This blog now powered by org-mode
I've used Jekyll for quite some time to power my blog. I would commit markdown files to a git repository and then the magic sauce of Jekyll and Github Pages would turn this into beautiful HTML pages and publish it. It worked fine but as I have switched to Emacs as my primary editor, which features something called org-mode, that among other things feature a syntax that I find way better and more intuitive than markdown, I decided to switch over my blogging to this format.
org-mode is a markup language, just like markdown, but it's been around for a wee bit longer. I use quite a lot of markdown in various places and its popularity means its widely accepted. I naturally prefer it over something like Word documents. However, it has limitations, it is inconsistent and not very intuitive. The arguments have been made before and I won't repeat it all here, instead if you are interested in org-mode vs *, Karl Voit sums it up best.
It should also be noted that org-mode does so much more. My calendar, todo list and various notes are all in org-mode and it provides various useful tools to work with it. It's often listed as a unique selling point for Emacs. If you are technology oriented, likes to tinker and setup tools your way, care about your time (efficiency), then org-mode might be for you.
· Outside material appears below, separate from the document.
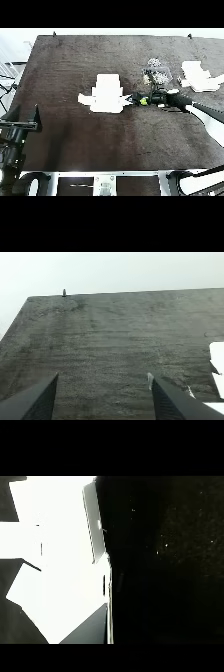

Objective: Fold the box and place the chain.

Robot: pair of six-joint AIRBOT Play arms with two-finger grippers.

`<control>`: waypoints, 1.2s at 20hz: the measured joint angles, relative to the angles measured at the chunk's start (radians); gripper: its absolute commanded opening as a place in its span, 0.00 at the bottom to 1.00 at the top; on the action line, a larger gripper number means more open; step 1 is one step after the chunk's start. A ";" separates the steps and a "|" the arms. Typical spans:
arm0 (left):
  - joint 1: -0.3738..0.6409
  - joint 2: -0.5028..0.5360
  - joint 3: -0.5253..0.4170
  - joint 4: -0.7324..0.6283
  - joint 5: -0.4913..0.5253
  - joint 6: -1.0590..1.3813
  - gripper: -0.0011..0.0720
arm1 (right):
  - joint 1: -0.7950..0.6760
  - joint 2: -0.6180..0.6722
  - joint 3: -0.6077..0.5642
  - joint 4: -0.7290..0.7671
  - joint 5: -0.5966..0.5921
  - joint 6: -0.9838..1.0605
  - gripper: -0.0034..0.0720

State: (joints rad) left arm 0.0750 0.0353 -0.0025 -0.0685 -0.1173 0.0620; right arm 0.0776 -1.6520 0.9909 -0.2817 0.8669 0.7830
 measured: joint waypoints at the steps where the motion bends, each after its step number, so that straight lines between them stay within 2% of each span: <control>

Anyway, I'm not trying to sell org-mode, just saying I'm now using it to power this blog. I use org-static-blog to actually render the org files into HTML. Not super happy with it but it works for now (I can switch to something else that also is based on org, like org-publish, without having to rewrite all my posts). In the end, what this switch to org-mode might mean is that the threshold for me to write something is lowered just a tiny bit and that might just result in a slightly increased post publishing cadence.